Acceleration of a mass hanging from a pulley

[EzequielSeattle]

Homework Statement

Two blocks, of masses m1 and m2 (with m1<m2) are attached by a massless string of fixed length that runs over a pulley which is free to rotate about its fixed center. The pulley has mass m3, radius r3, and rotational moment of inertia I = (2/3) m3 r3^2 about its center (it is a non-uniform disk). The string does not slip on the pulley. Give the downward acceleration of m2 in terms of the quantities above.

Homework Equations

F=ma
α=aR
τ=Iα

The Attempt at a Solution

I drew FBD's for each object. The forces acting on m2 are going to be m1g in the upward direction and m2g in the downward direction. I'm just not sure how to incorporate the pulley in here. The torque exerted on the pulley is Iα, so (2/3)m3r3^2*α. It will also be r x F, so r3 x (m2g-m1g). I'm just not sure where to go from here...

 

[haruspex]

The forces acting on m2 are going to be m1g in the upward direction

Not so.
Create unknowns for the tensions, bearing in mind that the string tensions may be different on the two sides of the pulley.

 

[EzequielSeattle]

OK, I've tried this and here's what I've got (T_2 is the tension in the string connecting m_2, T_1 is the tension in the string connecting m_1)

τ=T_2 * r - T_1 * r
a = αr

a will be the same as the acceleration of mass 2, because mass 2 is on a string connected to the pulley.

Iω = τ

ω = τ/I

ω = gr(m_2 - m_1) / I

Am I correct so far? So to find a, should I find the derivative of ω and then multiply by the radius, because a = αr?

 

[haruspex]

Iω = τ

ω?

 

[EzequielSeattle]

Ok, yeah, I realize that that's not the equation and it ought to be α.

I decided to try a different approach. The torque on the pulley is equal to rg(m_2 - m_1).

The torque is also equal to Iα, or I(a/r)

Combining my two equations for the torque, I get

rg(m_2 - m_1) = (2/3)(m_pulley)r^2 * (a/r)

Solving for a gives

a = ((3/2)g (m_2 - m_1))/(m_pulley)

I'm pretty sure this is correct, but I could be wrong.

 

[haruspex]

Ok, yeah, I realize that that's not the equation and it ought to be α.

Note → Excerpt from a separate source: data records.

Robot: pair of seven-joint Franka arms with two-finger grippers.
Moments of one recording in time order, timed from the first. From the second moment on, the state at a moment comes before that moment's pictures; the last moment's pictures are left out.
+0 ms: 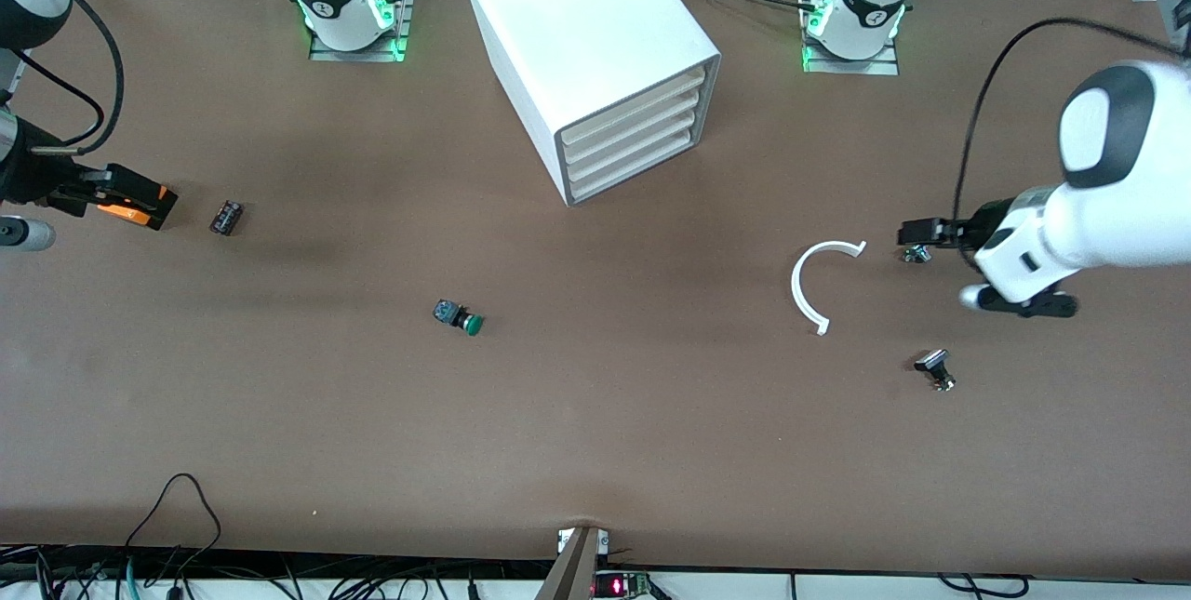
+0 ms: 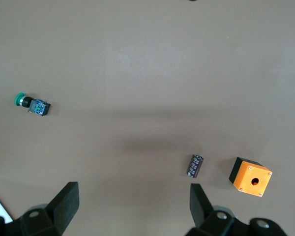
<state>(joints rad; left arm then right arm) -0.10 0.37 0.08 -1.56 -0.25 1.60 0.06 0.06 0.17 -0.08 -1.49 -0.01 1.62 -0.01</state>
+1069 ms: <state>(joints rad) -0.13 0.57 -0.24 -1.97 -0.88 1.88 0.47 0.13 0.34 -0.01 -1.50 0.04 1.71 -0.04</state>
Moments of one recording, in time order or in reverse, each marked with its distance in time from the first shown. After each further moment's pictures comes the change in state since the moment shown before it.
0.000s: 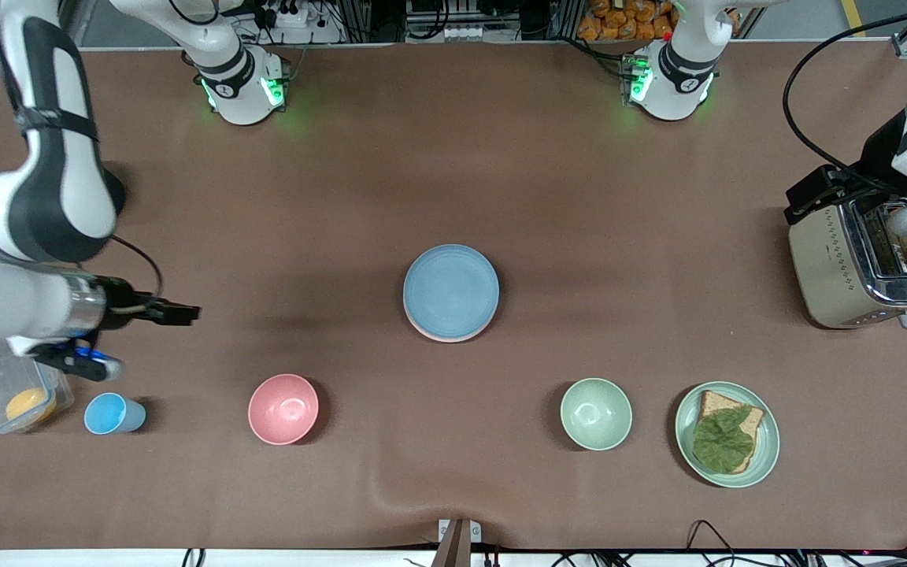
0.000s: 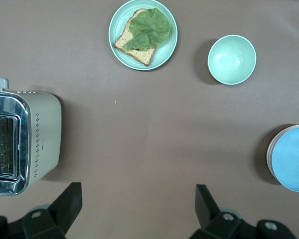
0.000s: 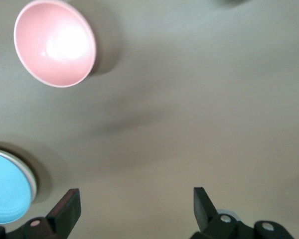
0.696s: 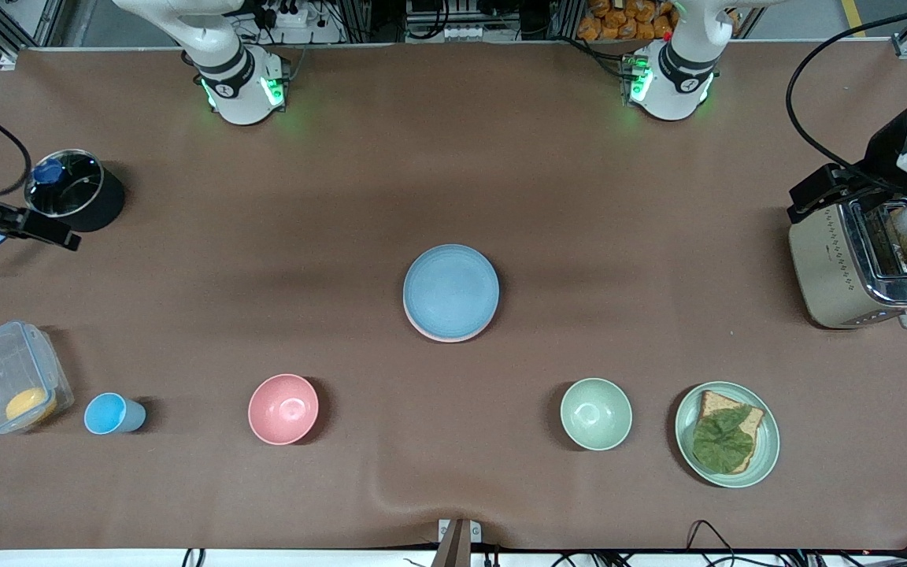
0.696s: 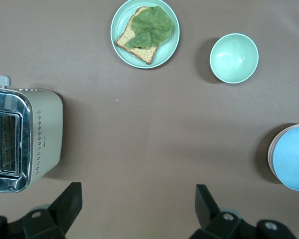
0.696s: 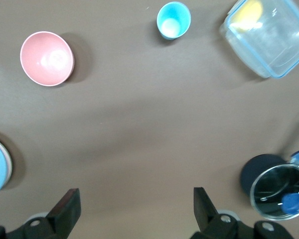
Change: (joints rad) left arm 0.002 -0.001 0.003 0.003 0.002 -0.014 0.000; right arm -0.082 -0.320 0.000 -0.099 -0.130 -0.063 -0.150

I decided to try a different approach. The torque on the pulley is equal to rg(m_2 - m_1).

The torque is also equal to Iα, or I(a/r)

Combining my two equations for the torque, I get

rg(m_2 - m_1) = (2/3)(m_pulley)r^2 * (a/r)

Solving for a gives

a = ((3/2)g (m_2 - m_1))/(m_pulley)

I'm pretty sure this is correct, but I could be wrong.

No, you are neglecting that m1 and m2 are also accelerating.
Write the free body equations for the two hanging masses.